Would you give the data below back exactly as it reads?

§ STORED DATA
------------------------------------------------------------------------

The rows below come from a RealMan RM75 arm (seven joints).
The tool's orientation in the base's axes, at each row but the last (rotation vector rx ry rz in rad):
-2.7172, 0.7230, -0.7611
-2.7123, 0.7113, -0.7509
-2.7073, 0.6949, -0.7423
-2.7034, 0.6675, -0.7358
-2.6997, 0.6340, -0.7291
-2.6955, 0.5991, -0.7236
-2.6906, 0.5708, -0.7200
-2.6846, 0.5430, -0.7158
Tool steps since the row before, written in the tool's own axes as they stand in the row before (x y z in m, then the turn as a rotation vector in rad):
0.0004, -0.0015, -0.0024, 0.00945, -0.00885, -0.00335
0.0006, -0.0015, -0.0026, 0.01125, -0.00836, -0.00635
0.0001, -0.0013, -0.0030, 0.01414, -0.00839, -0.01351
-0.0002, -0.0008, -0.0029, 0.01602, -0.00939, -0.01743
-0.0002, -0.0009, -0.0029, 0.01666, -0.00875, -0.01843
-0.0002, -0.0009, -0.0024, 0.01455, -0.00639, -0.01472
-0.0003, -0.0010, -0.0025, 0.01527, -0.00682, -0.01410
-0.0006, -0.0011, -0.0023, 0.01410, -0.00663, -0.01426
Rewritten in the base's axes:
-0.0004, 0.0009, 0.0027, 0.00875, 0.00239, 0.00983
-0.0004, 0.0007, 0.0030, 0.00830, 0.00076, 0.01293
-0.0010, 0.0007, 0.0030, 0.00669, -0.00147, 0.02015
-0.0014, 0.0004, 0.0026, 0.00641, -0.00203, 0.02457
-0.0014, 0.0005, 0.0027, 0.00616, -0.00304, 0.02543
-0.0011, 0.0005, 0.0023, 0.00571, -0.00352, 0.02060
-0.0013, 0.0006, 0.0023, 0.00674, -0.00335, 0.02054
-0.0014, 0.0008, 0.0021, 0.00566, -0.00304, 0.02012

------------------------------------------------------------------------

§ OUTPUT OF THE TASK
The rows below come from a RealMan RM75 arm (seven joints).
The tool's orientation in the base's axes, at each row but the last (rotation vector rx ry rz in rad):
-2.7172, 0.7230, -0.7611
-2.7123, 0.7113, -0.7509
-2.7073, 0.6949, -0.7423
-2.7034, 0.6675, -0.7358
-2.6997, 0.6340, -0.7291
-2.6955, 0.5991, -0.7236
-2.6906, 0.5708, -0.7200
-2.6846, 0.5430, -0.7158
Tool steps since the row before, written in the tool's own axes as they stand in the row before (x y z in m, then the turn as a rotation vector in rad):
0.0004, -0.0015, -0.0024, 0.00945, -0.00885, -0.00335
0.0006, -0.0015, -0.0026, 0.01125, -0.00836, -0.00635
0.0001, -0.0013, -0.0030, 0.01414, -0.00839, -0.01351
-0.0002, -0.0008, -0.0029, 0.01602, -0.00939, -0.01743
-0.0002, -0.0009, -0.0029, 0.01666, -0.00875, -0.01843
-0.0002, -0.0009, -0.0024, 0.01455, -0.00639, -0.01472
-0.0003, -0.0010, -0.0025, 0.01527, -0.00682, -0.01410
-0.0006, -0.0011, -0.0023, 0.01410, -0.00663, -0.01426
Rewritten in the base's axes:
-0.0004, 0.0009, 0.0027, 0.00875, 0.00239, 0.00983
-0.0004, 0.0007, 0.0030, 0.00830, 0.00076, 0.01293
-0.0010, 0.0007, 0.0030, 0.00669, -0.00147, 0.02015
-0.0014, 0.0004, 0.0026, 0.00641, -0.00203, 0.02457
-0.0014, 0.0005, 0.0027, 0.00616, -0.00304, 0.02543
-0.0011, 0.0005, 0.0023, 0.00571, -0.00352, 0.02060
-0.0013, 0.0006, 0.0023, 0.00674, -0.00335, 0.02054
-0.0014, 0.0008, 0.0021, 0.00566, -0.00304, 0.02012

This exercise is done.